My Lords, I support the Motion and thank the Lord Chancellor for what I take to be a virtual promise that by this time next year most of these orders will have gone into the form of permanent legislation.

THE LORD CHANCELLOR

My Lords, if I said "all" it was under a mis- apprehension. I should have said "most of them." We shall continue to tackle this matter and I think a great many more of them will certainly have gone altogether, or be embodied in permanent legislation. It is a matter of degree.

LORD REA

For that I am sure we are all most grateful. I do not wish to detain the House, but I do notice the clumsiness of the procedure, particularly in the Patents Order of 1953 and the Registered Designs Order.
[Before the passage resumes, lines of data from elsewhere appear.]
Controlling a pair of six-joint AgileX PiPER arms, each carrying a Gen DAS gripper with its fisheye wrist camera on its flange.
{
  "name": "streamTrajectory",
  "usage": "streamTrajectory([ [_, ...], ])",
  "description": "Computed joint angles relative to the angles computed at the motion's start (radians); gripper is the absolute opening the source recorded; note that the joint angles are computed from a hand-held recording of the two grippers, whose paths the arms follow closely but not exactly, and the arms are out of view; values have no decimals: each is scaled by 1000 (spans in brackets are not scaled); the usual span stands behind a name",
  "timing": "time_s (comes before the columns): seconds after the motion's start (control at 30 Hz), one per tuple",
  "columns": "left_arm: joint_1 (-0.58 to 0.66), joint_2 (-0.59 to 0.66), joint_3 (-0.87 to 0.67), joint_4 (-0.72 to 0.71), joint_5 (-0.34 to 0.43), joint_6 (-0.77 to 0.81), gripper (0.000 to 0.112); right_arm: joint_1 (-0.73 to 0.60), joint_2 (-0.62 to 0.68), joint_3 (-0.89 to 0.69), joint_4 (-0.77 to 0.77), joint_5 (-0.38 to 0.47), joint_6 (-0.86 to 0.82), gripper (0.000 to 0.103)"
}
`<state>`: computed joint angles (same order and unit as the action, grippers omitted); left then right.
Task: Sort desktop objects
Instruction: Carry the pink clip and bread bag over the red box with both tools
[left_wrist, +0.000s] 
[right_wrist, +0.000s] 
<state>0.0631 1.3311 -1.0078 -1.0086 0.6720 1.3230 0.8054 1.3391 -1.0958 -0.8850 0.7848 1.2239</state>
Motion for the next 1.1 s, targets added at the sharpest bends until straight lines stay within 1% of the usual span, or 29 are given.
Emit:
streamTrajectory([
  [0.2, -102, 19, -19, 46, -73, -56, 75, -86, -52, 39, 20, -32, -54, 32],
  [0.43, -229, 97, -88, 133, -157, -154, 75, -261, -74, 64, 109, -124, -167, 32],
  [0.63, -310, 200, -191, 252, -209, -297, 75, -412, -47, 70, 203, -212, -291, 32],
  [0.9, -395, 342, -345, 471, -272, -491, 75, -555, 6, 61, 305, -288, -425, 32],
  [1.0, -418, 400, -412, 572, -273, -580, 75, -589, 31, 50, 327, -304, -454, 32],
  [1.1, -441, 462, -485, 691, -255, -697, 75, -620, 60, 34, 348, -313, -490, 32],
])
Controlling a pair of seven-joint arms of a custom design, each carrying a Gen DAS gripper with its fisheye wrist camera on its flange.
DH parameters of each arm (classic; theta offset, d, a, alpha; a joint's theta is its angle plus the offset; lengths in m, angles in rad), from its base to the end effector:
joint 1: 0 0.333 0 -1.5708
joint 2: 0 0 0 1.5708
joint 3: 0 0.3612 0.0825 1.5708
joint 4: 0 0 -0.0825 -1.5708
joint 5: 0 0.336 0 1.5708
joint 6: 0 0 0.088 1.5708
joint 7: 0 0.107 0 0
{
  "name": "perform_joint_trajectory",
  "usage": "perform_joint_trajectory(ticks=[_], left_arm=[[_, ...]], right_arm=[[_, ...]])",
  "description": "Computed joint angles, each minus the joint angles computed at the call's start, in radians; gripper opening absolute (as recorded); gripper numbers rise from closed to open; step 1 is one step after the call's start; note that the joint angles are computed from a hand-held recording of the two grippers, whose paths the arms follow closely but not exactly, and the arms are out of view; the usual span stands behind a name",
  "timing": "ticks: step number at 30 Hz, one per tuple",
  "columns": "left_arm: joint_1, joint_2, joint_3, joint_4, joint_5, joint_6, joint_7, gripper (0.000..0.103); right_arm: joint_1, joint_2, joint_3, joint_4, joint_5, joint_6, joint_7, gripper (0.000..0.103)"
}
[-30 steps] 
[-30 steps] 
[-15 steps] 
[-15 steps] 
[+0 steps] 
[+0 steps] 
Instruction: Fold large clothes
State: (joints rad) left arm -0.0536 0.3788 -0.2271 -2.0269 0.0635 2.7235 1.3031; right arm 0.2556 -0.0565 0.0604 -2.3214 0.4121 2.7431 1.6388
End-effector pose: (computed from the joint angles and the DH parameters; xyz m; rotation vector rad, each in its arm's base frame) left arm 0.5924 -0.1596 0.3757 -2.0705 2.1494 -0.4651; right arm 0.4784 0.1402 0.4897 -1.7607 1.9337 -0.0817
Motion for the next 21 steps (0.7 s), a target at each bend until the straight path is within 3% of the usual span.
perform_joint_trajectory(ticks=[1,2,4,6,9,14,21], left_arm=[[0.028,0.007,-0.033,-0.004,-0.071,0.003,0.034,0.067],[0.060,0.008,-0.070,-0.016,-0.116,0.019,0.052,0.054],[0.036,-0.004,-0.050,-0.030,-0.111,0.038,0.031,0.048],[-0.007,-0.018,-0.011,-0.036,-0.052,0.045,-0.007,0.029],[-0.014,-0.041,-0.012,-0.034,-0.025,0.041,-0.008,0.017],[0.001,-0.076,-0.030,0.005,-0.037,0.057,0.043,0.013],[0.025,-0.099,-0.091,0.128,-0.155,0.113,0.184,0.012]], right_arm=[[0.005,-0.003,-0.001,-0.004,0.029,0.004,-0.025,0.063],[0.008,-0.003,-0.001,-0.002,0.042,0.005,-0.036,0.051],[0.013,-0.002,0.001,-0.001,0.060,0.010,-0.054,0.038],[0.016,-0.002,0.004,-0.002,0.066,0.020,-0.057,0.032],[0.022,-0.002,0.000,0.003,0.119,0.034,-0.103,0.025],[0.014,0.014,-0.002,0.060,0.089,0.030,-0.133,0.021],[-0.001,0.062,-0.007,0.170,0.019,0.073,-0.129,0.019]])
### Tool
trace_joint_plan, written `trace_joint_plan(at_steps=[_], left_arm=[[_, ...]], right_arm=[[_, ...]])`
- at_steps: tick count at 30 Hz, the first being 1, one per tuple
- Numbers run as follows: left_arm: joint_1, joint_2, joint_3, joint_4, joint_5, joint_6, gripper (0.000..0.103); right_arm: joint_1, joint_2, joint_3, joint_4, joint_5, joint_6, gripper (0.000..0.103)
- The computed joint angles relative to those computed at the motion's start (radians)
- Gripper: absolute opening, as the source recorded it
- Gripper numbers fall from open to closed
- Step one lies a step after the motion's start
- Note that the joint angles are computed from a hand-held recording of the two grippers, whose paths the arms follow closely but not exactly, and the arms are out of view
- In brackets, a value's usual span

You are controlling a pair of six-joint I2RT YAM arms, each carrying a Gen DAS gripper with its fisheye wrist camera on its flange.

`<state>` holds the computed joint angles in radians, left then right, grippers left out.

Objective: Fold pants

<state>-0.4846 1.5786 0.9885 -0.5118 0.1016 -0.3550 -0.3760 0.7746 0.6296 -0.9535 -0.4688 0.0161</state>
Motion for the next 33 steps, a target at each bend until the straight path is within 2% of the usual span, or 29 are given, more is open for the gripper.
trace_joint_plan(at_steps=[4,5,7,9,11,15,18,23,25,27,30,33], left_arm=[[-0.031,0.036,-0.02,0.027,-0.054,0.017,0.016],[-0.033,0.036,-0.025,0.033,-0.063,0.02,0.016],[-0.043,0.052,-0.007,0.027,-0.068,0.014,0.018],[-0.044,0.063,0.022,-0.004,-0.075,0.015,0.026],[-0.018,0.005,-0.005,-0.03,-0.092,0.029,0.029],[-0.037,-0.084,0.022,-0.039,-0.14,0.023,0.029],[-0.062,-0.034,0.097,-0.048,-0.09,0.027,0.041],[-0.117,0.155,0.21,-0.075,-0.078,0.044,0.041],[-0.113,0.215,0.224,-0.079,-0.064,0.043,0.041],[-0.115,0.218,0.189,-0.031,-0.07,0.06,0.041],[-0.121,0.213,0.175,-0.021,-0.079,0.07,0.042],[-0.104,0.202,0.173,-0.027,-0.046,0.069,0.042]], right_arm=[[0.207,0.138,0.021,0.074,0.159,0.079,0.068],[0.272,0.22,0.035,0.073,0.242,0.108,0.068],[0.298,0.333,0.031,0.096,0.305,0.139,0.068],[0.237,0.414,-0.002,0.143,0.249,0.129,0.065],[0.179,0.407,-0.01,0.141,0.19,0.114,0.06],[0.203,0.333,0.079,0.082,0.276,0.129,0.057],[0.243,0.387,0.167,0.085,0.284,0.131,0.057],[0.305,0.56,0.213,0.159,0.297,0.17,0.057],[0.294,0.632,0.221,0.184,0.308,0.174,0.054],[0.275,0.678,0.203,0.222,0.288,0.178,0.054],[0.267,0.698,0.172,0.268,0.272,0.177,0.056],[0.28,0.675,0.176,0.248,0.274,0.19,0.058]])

I do not doubt the necessity for continuing these Orders, but it seems that your Lordships are asked to express the opinion once a year that there is a state of emergency, when possibly no emergency has arisen. That is rather clumsy and I suggest that the whole thing should be taken into the purview of the Government.

THE LORD CHANCELLOR

I am very much obliged to the noble Lords, Lord Silkin and Lord Rea. The number ninety-seven is a little alarming, but the great proportion of those ninety-seven are administrative provisions and not of a substantive character—and they are not in the least, I think, offensive, They are necessary to make effective the other and fewer substantive regulations. We shall certainly take notice of what Lord Rea has said.

On Question, Motion agreed to: the said Address to be presented to Her Majesty by the Lords with White Staves.